Exercise brief
Copy out the line bearing "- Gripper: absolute" and all the lines after it, to the very end of the material below, exactly as written.

────────────────────────────────────────

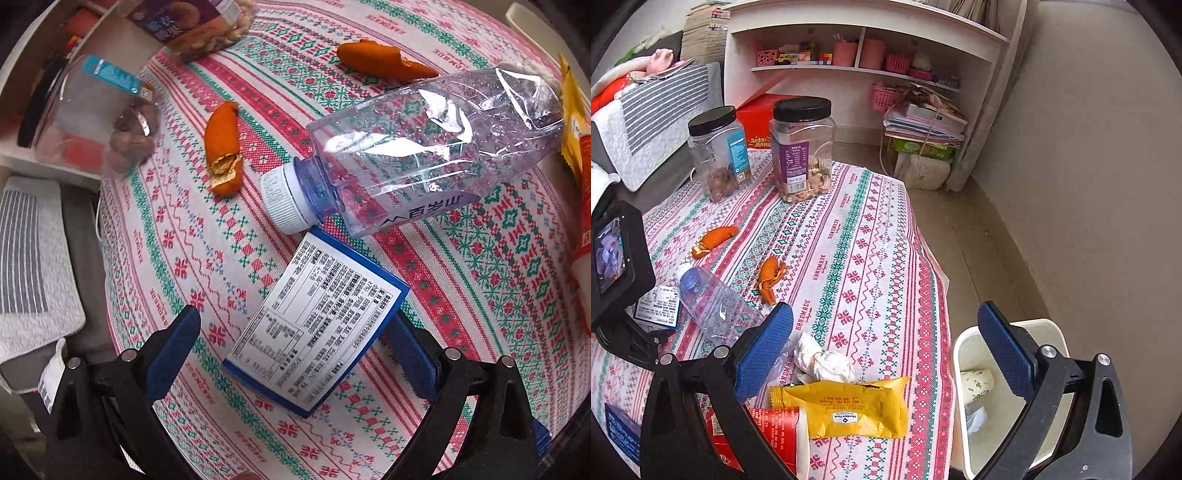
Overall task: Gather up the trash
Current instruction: 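Grasp the blue receipt card with the left tool while the right tool grasps the clear water bottle, then carry the water bottle to the white bin and release it from the right tool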
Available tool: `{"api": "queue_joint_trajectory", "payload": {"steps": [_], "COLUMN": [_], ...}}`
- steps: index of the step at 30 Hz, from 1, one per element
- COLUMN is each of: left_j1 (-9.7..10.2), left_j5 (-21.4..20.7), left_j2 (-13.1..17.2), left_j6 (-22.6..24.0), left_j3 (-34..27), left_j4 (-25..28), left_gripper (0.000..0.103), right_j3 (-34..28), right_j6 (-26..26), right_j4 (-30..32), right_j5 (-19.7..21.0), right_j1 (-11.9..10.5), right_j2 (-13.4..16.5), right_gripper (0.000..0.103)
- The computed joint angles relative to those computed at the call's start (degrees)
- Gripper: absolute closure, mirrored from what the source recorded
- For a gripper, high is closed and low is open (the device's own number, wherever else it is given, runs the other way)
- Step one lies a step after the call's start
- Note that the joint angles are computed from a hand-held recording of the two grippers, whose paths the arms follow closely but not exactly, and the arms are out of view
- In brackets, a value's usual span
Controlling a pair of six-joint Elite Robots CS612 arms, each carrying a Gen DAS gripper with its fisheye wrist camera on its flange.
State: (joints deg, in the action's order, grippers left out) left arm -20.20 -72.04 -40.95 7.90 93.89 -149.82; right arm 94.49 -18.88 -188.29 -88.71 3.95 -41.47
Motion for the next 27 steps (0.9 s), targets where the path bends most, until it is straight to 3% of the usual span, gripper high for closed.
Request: {"api": "queue_joint_trajectory", "payload": {"steps": [2,6,10,12,15,21,23,24,26,27], "left_j1": [0.91,2.98,4.03,4.59,4.87,6.71,6.69,6.77,6.95,6.92], "left_j5": [-3.4,-12.5,-16.0,-16.2,-12.4,-10.4,-9.7,-9.4,-9.0,-8.8], "left_j2": [0.1,-0.6,-2.0,-2.8,-4.6,-7.9,-8.4,-8.6,-8.9,-9.1], "left_j6": [-0.3,-4.5,-10.7,-13.7,-18.0,-28.2,-30.0,-30.7,-31.9,-32.5], "left_j3": [-0.8,-0.2,3.8,5.8,8.7,13.7,14.4,14.7,14.8,14.6], "left_j4": [0.9,0.8,-3.8,-5.6,-7.2,-14.4,-15.9,-16.4,-17.0,-17.0], "left_gripper": [0.009,0.038,0.042,0.044,0.044,0.044,0.044,0.044,0.044,0.044], "right_j3": [-0.7,-2.7,-4.4,-5.0,-6.4,-10.7,-12.1,-13.0,-14.4,-14.6], "right_j6": [-0.6,-6.0,-14.4,-18.7,-23.7,-28.2,-28.8,-28.8,-27.9,-27.2], "right_j4": [2.4,9.5,15.8,18.4,22.4,27.5,29.2,31.0,33.8,34.6], "right_j5": [2.1,7.6,11.7,12.9,13.2,8.8,7.1,6.2,4.6,5.6], "right_j1": [-0.1,0.1,1.4,2.3,3.9,7.5,8.5,8.8,9.3,9.2], "right_j2": [0.1,0.4,1.1,1.4,2.2,5.0,5.9,6.4,7.0,6.9], "right_gripper": [0.007,0.007,0.007,0.007,0.007,0.007,0.012,0.028,0.046,0.049]}}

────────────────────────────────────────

Your solution
- Gripper: absolute closure, mirrored from what the source recorded
- For a gripper, high is closed and low is open (the device's own number, wherever else it is given, runs the other way)
- Step one lies a step after the call's start
- Note that the joint angles are computed from a hand-held recording of the two grippers, whose paths the arms follow closely but not exactly, and the arms are out of view
- In brackets, a value's usual span
Controlling a pair of six-joint Elite Robots CS612 arms, each carrying a Gen DAS gripper with its fisheye wrist camera on its flange.
State: (joints deg, in the action's order, grippers left out) left arm -20.20 -72.04 -40.95 7.90 93.89 -149.82; right arm 94.49 -18.88 -188.29 -88.71 3.95 -41.47
Motion for the next 27 steps (0.9 s), targets where the path bends most, until it is straight to 3% of the usual span, gripper high for closed.
Request: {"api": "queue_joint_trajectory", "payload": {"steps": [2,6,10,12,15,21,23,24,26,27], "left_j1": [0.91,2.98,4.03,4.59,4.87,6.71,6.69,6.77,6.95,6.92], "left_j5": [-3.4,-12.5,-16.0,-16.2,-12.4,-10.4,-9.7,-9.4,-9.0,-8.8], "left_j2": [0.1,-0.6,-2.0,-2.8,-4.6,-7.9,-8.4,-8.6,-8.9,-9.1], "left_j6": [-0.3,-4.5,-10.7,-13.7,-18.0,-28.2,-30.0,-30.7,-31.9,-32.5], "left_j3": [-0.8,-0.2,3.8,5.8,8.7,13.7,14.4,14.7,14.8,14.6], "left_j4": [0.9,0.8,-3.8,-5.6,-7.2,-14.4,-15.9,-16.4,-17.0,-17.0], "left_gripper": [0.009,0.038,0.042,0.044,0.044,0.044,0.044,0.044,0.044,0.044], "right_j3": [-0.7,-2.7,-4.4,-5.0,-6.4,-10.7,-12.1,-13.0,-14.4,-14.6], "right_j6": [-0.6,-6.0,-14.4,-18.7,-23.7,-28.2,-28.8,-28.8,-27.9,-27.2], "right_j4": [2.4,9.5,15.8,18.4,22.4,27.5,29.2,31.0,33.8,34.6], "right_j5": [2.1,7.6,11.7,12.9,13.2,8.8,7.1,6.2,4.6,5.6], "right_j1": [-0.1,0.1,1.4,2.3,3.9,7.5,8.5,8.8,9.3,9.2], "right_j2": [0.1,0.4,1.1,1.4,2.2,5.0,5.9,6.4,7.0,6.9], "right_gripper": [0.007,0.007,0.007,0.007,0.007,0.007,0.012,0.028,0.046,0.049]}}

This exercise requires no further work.